2)    Make providing feedback easy, on the customer’s terms. Provide multiple ways for customers to offer their opinions. Don’t limit your efforts to surveys and emails, or old-fashioned feedback forms at checkout. Include a feedback form on your website, and ask for feedback on Facebook and any other social media sites you use. In all cases, keep it simple. At all costs, you must avoid frustrating customers with lengthy forms or confusing questions. And try not to query customers every time you see or connect with them. This leads to feedback fatigue and can cause customers to tune you out permanently.

3)    Pay attention to timing. What you ask is important, sure. But so is WHEN you ask it. Don’t be in a hurry to solicit feedback if your business isn’t really ready to hear or deal with it. It’s helpful to first examine your motivation. If all you are really seeking is approval or a pat on the back, feedback will never help you improve. At times, for some types of businesses, asking for feedback immediately is ideal. But in other cases, it’s best to step back for a bit and do a little self-examination first. Identify what you want to assess and where you would be willing to make changes. And be prepared for opinions that you might not like.
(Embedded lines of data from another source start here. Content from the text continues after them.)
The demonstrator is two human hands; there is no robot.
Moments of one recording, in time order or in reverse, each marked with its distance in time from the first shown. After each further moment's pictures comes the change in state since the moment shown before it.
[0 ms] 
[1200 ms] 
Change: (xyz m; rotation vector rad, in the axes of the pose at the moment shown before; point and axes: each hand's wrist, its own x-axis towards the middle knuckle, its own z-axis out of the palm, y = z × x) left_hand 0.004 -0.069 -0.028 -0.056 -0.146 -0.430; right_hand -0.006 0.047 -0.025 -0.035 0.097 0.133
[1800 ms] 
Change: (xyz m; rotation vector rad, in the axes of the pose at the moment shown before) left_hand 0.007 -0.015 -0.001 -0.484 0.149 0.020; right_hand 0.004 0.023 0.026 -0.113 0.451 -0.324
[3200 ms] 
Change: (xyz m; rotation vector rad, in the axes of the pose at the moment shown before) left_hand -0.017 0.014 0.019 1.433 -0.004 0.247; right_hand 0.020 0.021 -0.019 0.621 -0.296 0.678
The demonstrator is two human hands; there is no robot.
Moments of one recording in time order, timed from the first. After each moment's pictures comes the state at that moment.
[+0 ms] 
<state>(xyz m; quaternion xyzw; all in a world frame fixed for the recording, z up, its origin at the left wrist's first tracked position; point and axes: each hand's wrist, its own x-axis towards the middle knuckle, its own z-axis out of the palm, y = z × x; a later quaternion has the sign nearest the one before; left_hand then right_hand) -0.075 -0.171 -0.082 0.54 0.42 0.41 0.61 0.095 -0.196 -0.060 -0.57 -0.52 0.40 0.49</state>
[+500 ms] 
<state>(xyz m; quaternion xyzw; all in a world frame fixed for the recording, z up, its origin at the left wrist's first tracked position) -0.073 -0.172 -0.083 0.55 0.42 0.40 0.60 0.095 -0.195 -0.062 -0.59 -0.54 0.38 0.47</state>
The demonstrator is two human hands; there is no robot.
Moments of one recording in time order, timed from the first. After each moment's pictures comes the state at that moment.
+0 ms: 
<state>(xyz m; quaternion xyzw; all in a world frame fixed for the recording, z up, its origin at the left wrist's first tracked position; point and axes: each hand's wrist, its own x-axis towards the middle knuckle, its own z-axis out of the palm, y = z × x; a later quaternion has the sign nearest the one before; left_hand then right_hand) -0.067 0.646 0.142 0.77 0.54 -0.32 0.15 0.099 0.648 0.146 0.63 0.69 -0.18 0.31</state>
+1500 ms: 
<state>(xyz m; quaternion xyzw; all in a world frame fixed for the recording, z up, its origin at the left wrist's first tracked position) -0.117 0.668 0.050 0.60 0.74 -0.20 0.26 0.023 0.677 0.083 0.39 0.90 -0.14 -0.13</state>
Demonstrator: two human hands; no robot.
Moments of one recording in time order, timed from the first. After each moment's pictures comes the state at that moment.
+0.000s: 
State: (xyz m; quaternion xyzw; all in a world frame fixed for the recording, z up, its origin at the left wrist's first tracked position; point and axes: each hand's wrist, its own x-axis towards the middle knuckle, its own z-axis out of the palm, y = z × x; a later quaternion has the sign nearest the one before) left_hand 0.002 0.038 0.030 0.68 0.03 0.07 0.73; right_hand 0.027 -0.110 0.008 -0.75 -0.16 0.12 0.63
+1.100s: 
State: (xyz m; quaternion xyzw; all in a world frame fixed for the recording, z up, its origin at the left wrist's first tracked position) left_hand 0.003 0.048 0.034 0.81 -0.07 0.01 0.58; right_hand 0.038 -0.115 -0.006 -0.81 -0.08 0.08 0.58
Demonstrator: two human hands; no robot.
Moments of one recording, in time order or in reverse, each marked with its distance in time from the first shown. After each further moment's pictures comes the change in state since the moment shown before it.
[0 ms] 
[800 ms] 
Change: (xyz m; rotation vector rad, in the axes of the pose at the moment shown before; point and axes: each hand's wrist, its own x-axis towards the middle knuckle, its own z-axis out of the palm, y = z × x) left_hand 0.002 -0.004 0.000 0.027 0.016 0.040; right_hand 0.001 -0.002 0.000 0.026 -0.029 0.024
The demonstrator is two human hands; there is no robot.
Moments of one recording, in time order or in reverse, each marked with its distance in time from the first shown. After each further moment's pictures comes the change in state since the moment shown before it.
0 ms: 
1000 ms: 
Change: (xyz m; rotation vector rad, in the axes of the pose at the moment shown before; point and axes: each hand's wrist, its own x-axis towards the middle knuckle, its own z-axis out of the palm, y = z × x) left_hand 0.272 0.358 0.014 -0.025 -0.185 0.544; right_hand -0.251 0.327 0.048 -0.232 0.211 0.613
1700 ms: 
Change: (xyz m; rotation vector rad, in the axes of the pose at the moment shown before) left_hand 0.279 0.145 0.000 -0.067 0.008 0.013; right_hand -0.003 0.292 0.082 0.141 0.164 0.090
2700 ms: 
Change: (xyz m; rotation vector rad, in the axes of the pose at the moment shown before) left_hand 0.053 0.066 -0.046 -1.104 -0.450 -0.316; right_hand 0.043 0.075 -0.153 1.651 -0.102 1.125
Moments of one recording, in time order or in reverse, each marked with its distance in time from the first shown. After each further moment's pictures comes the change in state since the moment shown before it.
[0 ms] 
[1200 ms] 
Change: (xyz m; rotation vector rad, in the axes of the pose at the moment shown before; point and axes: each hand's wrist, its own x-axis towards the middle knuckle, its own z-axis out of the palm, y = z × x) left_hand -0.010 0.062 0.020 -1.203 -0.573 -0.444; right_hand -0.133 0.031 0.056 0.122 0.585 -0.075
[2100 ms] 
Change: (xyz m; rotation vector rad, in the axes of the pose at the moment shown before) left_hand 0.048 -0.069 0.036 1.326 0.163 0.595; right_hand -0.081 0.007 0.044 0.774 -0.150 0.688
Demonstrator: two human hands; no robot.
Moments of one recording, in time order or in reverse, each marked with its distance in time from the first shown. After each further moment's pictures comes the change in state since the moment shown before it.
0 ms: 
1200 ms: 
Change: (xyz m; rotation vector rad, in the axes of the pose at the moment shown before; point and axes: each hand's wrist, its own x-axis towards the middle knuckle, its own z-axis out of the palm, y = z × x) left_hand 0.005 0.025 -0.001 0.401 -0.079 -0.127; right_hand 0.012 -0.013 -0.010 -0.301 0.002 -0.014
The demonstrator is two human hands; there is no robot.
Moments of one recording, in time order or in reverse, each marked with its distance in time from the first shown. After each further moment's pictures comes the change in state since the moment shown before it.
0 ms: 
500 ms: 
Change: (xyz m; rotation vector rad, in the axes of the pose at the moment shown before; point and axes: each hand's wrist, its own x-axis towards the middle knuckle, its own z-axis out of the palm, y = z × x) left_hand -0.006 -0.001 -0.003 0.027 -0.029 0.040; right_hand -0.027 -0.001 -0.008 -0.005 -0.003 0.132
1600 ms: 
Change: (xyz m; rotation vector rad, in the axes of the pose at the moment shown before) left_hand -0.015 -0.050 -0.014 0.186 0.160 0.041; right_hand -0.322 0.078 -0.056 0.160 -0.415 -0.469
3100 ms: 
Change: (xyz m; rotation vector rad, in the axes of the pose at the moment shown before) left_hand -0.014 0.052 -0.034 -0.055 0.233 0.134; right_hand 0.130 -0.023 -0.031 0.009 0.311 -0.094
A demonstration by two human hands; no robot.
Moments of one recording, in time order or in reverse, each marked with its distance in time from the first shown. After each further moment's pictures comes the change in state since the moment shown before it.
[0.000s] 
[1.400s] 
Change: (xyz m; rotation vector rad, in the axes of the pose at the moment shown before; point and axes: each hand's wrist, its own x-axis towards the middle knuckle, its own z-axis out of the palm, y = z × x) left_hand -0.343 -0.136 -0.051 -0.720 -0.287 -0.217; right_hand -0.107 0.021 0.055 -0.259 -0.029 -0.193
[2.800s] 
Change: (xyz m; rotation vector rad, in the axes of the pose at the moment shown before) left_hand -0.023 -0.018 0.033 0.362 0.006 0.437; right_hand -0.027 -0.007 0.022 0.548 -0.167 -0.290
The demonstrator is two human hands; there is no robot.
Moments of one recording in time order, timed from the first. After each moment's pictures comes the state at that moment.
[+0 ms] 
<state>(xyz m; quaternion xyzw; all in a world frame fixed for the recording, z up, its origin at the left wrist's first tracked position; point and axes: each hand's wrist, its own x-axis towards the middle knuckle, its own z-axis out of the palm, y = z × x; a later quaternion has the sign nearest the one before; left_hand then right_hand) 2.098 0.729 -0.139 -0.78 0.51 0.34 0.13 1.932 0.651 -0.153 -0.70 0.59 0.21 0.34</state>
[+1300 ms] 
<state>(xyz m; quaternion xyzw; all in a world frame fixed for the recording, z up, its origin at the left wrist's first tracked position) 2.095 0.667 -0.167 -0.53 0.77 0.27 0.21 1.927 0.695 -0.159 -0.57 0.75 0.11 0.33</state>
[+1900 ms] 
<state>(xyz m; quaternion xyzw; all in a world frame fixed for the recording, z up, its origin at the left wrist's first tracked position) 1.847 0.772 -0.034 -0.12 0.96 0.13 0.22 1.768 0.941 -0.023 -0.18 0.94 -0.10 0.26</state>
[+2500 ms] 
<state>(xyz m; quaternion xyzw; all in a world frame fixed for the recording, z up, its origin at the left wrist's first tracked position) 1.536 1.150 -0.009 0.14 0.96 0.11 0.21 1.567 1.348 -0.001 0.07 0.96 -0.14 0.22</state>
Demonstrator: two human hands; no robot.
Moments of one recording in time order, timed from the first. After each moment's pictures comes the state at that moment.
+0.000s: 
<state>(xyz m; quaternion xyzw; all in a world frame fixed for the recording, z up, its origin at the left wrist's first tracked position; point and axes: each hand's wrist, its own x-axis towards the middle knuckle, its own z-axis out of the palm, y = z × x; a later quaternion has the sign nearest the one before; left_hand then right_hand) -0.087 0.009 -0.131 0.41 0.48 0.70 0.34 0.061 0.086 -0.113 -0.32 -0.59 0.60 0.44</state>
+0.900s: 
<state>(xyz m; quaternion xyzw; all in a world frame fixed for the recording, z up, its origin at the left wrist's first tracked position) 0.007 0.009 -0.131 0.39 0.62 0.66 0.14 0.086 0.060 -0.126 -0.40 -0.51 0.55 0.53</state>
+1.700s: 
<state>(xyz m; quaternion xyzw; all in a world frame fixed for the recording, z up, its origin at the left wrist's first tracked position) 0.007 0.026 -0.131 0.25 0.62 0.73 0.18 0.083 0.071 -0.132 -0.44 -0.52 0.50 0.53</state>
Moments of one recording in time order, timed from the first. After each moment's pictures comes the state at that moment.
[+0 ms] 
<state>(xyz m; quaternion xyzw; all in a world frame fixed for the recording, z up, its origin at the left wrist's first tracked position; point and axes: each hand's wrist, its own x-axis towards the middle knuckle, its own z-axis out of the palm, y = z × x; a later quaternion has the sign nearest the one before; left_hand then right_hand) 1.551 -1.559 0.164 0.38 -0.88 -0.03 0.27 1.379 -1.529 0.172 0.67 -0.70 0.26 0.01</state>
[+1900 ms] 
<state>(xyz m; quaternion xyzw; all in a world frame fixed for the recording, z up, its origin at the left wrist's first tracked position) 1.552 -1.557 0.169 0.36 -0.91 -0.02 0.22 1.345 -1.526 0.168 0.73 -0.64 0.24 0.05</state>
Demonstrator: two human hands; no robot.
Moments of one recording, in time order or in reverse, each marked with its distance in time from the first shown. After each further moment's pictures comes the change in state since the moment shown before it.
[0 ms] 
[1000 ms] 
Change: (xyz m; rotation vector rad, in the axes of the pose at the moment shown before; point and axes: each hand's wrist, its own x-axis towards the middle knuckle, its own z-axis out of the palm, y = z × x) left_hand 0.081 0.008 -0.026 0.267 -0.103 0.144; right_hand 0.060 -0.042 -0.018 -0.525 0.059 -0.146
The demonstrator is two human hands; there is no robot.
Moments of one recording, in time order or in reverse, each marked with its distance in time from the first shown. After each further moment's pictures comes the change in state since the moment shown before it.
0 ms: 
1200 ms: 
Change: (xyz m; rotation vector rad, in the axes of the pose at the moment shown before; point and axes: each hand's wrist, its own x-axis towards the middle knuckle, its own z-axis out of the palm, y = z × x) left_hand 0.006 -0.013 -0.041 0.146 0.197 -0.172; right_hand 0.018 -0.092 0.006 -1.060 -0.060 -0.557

4)    Be both specific and open-ended. Avoid vague questions such as “What do you think?”  Break it down. Ask specifically about customer service, for example, or certain product features. You don’t have to cover everything at once. If you have forms and surveys, design different ones to cover specific topic areas. The time to be “open-ended” is when you are digging for information about what customers really want. In order to find out what customers really want and how they feel, you have to avoid telling them what you want them to tell you.

5)    Leverage your online options. Today there are many low-cost and even free web-based tools and services designed to help small businesses seek customer feedback. These include online surveys (Survey Monkey is a popular choice), web-based feedback forums such as UserVoice (www.uservoice.com) and social media such as Facebook, Google Plus and others. On Facebook, one approach is to simply post a question about some aspect of your product or service and ask for feedback. It’s quick, easy and cheap.

6)    Analyze, respond and act on your feedback.  Always keep in mind that the ultimate goal of your effort to seek feedback is to improve customer satisfaction and grow your business. Take all feedback seriously. Look for trends and common themes in what you hear. By formalizing the process of analyzing and responding to feedback, you elevate its importance as part of your business DNA of listening to customers. Thank customers for the effort they’ve made to provide you with helpful information, and assure them it is both valued and appreciated. When you make changes based on customer feedback, call attention to that fact. This will make it more likely that others will provide feedback in the future.